In a prior post, I talked about how your need to up your game in terms of managing and protecting your passwords. In this post, we will talk about the next step in protecting yourself online through two-factor authentication (sometimes referred to as 2FA).
I’m not going to dance around this issue – in addition to a solid password management strategy, you really should be using two-factor authentication whenever possible. This essentially means that in order to access a resource (such as your email or a website) the "first" line of authentication is a password, and an additional and unrelated method is the "second" form of authentication.
Key takeaway: some protection, any protection, using 2FA is better than no protection. In many cases, you won't be able to decide which version of 2FA to use.
Some common examples of 2FA include, in roughly ascending order of security:
- Security questions (example: what was your high school mascot?).
- Sending an email to you with a one-time use code.
- Send a text message to your cell phone with a one-time use code.
- A code generator application.
The security question method has been around for several years. The weakness of this system is that there are a limited number of questions in the world. These types of questions are prone to “social engineering”. For example, “what was your high school mascot?” adds a false sense of security given that this information can be reverse-engineered for most people with a profile on LinkedIn, Facebook, or other social networking sites. In addition, if you have a unique question and answer combinations that you use, and those become compromised, you are vulnerable and may not even realize it. One idea that a friend of mine employs is to use fake personal data, including his birth date, where he went to school, and a whole host of fake questions and answers. He has a good time celebrating his "fake birthday" every year, but I'm honestly not sure how he keeps track of all that fake information.

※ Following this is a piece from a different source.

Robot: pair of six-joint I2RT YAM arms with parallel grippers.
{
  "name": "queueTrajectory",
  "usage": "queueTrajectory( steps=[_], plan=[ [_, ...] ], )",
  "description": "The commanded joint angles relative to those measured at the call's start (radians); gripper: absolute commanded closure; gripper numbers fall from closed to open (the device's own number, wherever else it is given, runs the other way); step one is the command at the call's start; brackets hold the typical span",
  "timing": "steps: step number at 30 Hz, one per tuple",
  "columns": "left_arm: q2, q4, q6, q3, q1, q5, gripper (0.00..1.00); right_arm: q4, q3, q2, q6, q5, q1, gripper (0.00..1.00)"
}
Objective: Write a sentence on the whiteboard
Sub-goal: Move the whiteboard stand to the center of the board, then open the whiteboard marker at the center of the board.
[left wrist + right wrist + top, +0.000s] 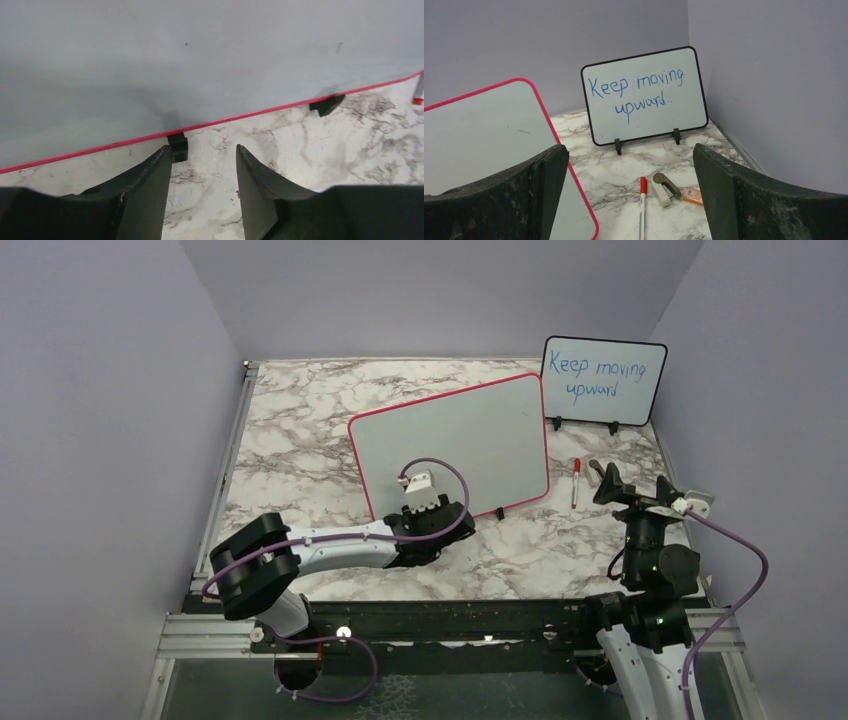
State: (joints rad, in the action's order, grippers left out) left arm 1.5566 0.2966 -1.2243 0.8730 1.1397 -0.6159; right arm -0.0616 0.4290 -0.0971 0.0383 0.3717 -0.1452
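The whiteboard point(450, 445) with its red frame stands tilted on small black feet mid-table, and no sentence shows on its blank face point(200, 60) point(484, 135). My left gripper point(425, 508) sits low at the board's bottom edge. Its jaws point(203, 147) are open with only bare table between them, and the left finger is next to a black foot point(177, 146). A red-capped marker point(576, 483) point(642, 200) lies on the table right of the board. My right gripper point(635, 488) point(629, 147) hangs wide open and empty above and just short of the marker.
A smaller black-framed board point(603, 380) point(644, 95) with blue writing stands at the back right corner. A small stapler-like object point(664, 189) and an orange eraser point(694, 196) lie right of the marker. Purple walls close in on three sides.
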Motion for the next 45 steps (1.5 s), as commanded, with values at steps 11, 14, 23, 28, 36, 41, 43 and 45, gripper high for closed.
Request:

The email method has numerous weaknesses, including but not limited to the fact that email is itself fairly insecure. Many hacks start with taking over an email account and then doing password resets on websites the bad guys want to break into. If you lose control of your email account, it can be a chaotic process to get control back.
The use of text messages sent to your cell phone has become a popular means of 2FA. While this is a huge improvement over no 2FA at all, know that there are still risks associated with this method. Cell phone accounts have a number of vulnerabilities, the most serious of which is called a “cellphone hijack”. In this scenario, someone uses social engineering to take over your cell phone, and then uses 2FA to access your accounts.
The most secure and widely used method of 2FA is an application that is tied to your identity and then generates a unique and frequently changing number. This is sometimes in the form of a small device you carry with you; companies like RSA SecureID and Symantec VIP Access have been providing this service to corporations for years. This is sometimes in the form of a proprietary application that is tied only to that one service – for example, Yahoo!, Gmail, and Salesforce all have authentication applications tied directly to their service. There are also multipurpose applications that will enable you to use 2FA across a wide spectrum of services. Two of the most widely used examples of this are Google Authenticator and Authy (there are numerous others). The basic premise is that a unique code is generated (and constantly recycled) that is unique to you and your device. It is much harder to hijack this type of 2FA.
There is a 1984 movie called “This Is Spinal Tap”. It was one of the first “spoof documentaries”, and chronicled a hard rock band. There is a memorable scene in which one of the lead characters discusses the amplifiers that they use, which have a unique feature: volume nobs that go to 11 instead of the normal 10.
I realize that it is a goofy clip, from a goofy movie, and may seem inappropriate for a very serious topic. What I'm hoping is that the reference is just memorable enough to drive home this one idea: it is time for you to up the level of your online security. It is time to take it to eleven with 2FA.